[Task details]: In the data below, find the line containing "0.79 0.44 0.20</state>", then set down that line and every later line up to and including the line containing "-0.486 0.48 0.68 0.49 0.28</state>", exactly.

[Data shown]:

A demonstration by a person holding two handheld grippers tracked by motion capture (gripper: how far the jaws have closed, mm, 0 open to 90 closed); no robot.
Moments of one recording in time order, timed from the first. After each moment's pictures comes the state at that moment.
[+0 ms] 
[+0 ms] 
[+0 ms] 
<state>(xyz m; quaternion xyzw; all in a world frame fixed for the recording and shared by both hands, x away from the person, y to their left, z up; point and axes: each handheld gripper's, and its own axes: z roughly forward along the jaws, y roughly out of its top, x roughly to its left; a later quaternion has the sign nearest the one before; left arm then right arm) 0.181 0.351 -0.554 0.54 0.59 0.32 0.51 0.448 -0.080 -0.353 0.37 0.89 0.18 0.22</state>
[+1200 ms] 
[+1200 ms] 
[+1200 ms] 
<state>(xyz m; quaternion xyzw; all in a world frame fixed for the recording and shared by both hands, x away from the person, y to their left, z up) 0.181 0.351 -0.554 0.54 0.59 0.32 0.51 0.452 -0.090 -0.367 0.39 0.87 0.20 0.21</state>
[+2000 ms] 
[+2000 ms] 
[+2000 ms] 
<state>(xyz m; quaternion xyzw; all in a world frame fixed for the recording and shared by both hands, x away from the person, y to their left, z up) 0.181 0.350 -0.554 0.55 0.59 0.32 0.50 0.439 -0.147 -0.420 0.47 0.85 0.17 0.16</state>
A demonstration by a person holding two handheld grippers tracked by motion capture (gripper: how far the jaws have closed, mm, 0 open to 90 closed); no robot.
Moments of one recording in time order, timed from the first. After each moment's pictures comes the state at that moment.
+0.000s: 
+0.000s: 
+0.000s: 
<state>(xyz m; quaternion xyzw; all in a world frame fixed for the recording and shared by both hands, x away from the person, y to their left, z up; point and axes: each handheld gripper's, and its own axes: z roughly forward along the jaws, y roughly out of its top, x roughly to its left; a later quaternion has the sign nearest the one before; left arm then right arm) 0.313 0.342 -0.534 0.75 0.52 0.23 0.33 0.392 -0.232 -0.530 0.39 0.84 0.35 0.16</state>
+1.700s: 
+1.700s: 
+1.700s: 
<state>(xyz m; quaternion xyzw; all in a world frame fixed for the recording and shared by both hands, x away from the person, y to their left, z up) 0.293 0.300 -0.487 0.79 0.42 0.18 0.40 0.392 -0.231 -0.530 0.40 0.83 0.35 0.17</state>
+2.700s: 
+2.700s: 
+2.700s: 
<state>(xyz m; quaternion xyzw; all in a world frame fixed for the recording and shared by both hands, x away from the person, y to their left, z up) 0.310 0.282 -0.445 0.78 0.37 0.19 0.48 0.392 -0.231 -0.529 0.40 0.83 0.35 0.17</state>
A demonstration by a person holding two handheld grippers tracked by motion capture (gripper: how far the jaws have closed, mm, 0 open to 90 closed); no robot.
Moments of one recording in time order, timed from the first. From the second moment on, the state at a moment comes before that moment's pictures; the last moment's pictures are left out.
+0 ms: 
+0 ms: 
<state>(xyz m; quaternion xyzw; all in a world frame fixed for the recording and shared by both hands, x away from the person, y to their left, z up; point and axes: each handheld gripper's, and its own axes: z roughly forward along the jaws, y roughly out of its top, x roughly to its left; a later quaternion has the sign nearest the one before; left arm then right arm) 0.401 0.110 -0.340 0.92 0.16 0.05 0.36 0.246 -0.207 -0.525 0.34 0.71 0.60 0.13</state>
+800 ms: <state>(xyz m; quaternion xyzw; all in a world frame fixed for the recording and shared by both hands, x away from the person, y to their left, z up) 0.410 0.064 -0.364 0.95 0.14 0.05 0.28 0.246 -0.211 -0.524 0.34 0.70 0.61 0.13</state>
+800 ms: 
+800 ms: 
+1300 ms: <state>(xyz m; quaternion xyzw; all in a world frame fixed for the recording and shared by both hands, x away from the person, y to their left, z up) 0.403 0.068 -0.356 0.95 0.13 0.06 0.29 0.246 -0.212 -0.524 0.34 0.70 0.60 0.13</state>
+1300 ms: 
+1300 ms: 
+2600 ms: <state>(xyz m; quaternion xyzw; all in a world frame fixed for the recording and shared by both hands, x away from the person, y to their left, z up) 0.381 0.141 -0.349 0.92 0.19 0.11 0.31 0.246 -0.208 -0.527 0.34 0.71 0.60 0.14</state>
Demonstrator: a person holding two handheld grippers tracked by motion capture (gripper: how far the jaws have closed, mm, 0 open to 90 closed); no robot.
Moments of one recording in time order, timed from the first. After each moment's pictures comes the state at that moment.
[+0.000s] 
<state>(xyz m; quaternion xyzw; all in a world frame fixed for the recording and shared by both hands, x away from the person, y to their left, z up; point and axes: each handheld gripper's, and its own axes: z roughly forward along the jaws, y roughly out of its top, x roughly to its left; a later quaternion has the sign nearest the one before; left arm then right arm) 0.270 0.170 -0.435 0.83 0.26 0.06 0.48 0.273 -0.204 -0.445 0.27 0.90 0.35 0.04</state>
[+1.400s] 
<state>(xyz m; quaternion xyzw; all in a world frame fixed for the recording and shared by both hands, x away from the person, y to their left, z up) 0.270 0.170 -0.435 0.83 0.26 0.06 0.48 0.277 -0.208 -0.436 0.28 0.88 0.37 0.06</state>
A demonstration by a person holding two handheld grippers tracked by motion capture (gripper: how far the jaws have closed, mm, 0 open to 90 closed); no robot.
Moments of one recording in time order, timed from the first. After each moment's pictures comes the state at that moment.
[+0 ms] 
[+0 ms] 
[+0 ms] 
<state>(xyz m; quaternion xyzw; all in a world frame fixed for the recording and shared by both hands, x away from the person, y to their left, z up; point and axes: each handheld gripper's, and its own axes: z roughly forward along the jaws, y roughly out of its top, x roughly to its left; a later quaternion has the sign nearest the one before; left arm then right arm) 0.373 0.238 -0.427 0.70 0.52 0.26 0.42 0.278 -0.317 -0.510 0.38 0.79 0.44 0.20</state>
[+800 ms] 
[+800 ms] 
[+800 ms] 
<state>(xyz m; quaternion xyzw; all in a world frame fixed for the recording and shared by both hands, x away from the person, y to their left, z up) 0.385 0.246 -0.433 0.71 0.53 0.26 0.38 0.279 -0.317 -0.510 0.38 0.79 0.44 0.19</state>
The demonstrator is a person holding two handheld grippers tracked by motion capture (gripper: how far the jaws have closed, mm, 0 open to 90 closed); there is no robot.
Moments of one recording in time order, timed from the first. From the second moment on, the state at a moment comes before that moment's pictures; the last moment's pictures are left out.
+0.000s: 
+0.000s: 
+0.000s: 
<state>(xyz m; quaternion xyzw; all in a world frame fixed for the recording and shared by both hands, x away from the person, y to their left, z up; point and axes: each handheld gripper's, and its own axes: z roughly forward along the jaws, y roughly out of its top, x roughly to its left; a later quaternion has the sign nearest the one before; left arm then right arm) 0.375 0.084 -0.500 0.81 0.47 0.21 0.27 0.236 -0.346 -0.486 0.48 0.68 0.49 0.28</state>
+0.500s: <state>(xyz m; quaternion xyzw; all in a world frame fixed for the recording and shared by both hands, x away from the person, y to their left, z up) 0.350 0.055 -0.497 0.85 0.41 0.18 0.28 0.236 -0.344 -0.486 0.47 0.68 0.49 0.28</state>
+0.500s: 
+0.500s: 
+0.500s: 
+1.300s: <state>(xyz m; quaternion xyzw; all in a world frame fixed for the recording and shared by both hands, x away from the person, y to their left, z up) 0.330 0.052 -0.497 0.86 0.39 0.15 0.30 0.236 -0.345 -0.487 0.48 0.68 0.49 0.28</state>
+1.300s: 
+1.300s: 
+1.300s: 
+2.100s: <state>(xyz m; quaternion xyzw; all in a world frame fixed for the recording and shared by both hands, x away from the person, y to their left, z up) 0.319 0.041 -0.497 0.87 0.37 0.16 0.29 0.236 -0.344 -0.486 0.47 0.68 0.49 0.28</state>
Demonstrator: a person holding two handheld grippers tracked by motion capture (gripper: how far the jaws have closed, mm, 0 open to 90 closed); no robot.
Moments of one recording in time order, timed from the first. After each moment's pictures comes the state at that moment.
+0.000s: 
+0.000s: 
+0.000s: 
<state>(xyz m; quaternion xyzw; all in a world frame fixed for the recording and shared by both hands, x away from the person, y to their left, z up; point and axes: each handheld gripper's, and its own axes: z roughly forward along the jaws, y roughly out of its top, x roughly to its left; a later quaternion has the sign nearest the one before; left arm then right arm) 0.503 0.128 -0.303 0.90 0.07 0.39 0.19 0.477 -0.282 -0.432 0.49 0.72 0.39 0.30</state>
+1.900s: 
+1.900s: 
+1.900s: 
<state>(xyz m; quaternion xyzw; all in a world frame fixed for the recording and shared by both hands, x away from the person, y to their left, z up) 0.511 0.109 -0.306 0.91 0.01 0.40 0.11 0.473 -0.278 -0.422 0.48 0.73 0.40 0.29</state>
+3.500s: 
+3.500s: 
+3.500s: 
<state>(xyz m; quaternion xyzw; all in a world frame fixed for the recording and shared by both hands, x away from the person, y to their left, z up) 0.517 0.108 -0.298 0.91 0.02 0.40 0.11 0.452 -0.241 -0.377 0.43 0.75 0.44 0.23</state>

[Written reply]:
<state>(xyz m; quaternion xyzw; all in a world frame fixed for the recording and shared by both hands, x away from the person, y to their left, z up; point and axes: each handheld gripper's, and its own axes: z roughly forward along the jaws, y roughly out of its top, x roughly to its left; a later quaternion has the sign nearest the one before; left arm then right arm) 0.373 0.238 -0.427 0.70 0.52 0.26 0.42 0.278 -0.317 -0.510 0.38 0.79 0.44 0.20</state>
[+800 ms] 
[+800 ms] 
[+800 ms] 
<state>(xyz m; quaternion xyzw; all in a world frame fixed for the recording and shared by both hands, x away from the person, y to their left, z up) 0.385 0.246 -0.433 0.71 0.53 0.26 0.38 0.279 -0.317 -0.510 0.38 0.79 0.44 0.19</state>
The demonstrator is a person holding two handheld grippers tracked by motion capture (gripper: how far the jaws have closed, mm, 0 open to 90 closed); there is no robot.
Moments of one recording in time order, timed from the first. From the second moment on, the state at a moment comes before that moment's pictures; the last moment's pictures are left out.
+0.000s: 
+0.000s: 
+0.000s: 
<state>(xyz m; quaternion xyzw; all in a world frame fixed for the recording and shared by both hands, x away from the person, y to their left, z up; point and axes: each handheld gripper's, and its own axes: z roughly forward along the jaws, y roughly out of its top, x roughly to its left; a later quaternion has the sign nearest the one before; left arm then right arm) 0.375 0.084 -0.500 0.81 0.47 0.21 0.27 0.236 -0.346 -0.486 0.48 0.68 0.49 0.28</state>

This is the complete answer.